_Brief_
Without including any pictures, write out all the entries exactly.
Start of Available data
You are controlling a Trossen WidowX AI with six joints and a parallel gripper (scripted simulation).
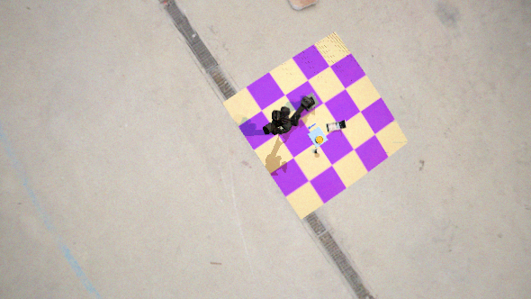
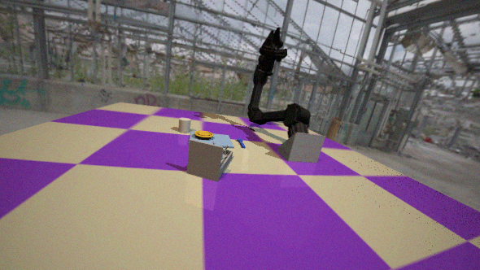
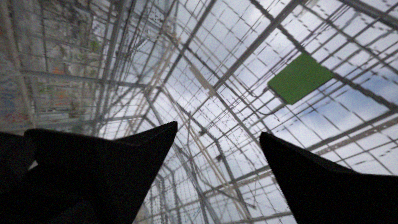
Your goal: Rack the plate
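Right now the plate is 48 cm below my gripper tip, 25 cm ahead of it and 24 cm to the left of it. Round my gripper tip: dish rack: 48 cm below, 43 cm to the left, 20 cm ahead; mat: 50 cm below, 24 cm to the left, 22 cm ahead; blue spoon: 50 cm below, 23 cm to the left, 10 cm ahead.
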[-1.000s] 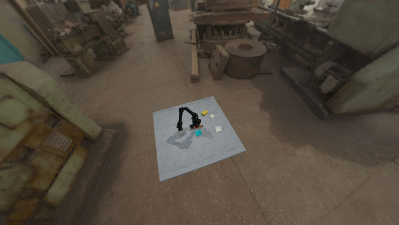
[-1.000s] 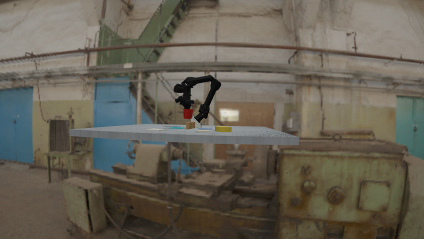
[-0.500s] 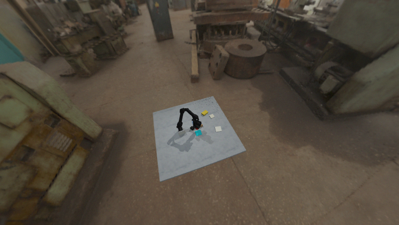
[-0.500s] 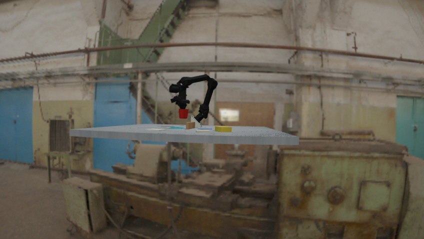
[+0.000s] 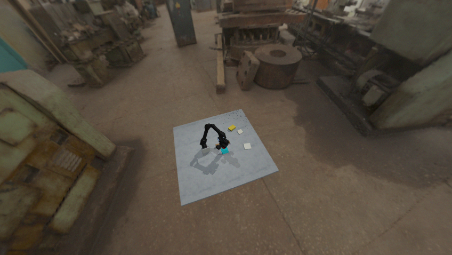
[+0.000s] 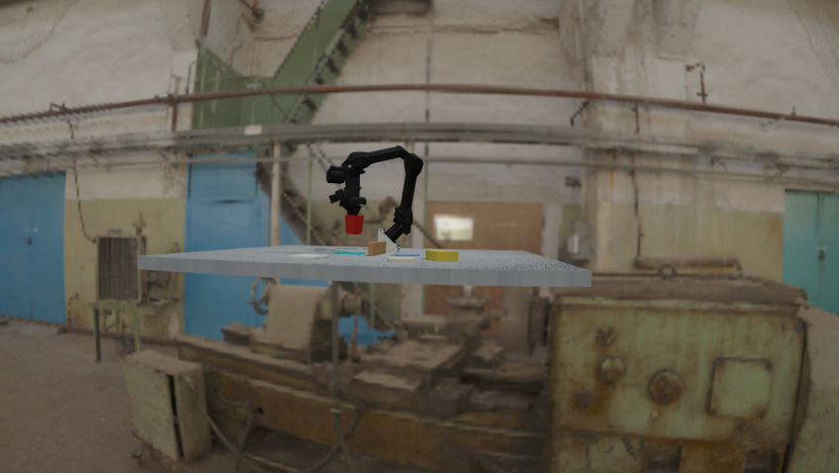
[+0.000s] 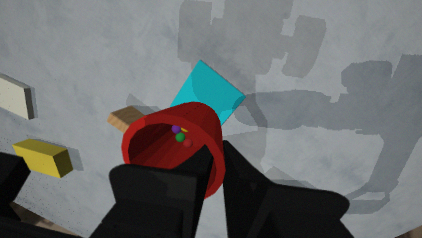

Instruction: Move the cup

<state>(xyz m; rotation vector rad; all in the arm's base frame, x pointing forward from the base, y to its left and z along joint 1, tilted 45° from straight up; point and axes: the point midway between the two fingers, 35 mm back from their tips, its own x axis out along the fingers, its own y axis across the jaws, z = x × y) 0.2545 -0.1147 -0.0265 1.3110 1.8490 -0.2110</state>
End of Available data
_Response box_
You are controlling a Trossen WidowX AI with six joints and a parallel gripper (scripted simulation).
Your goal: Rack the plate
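Right now the plate is 48 cm below my gripper tip, 25 cm ahead of it and 24 cm to the left of it. Round my gripper tip: dish rack: 48 cm below, 43 cm to the left, 20 cm ahead; mat: 50 cm below, 24 cm to the left, 22 cm ahead; blue spoon: 50 cm below, 23 cm to the left, 10 cm ahead.
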[-1.000s] 
[-1.000s] 
[-0.500s] 
[-0.500s] 
[+0.000s] 
[+0.000s] 
[+0.000s] 

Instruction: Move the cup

<state>(xyz m; rotation vector rad; all in the arm's base frame, x pointing forward from the base, y to its left and z along joint 1, tilted 45° from straight up; point and axes: the point midway between the two fingers, 35 mm back from their tips, its own x axis out along the fingers, its own y axis across the jaws, z = x × y) 0.2545 -0.1147 -0.0265 1.3110 1.8490 -0.2110</state>

Work on the exercise is now finished.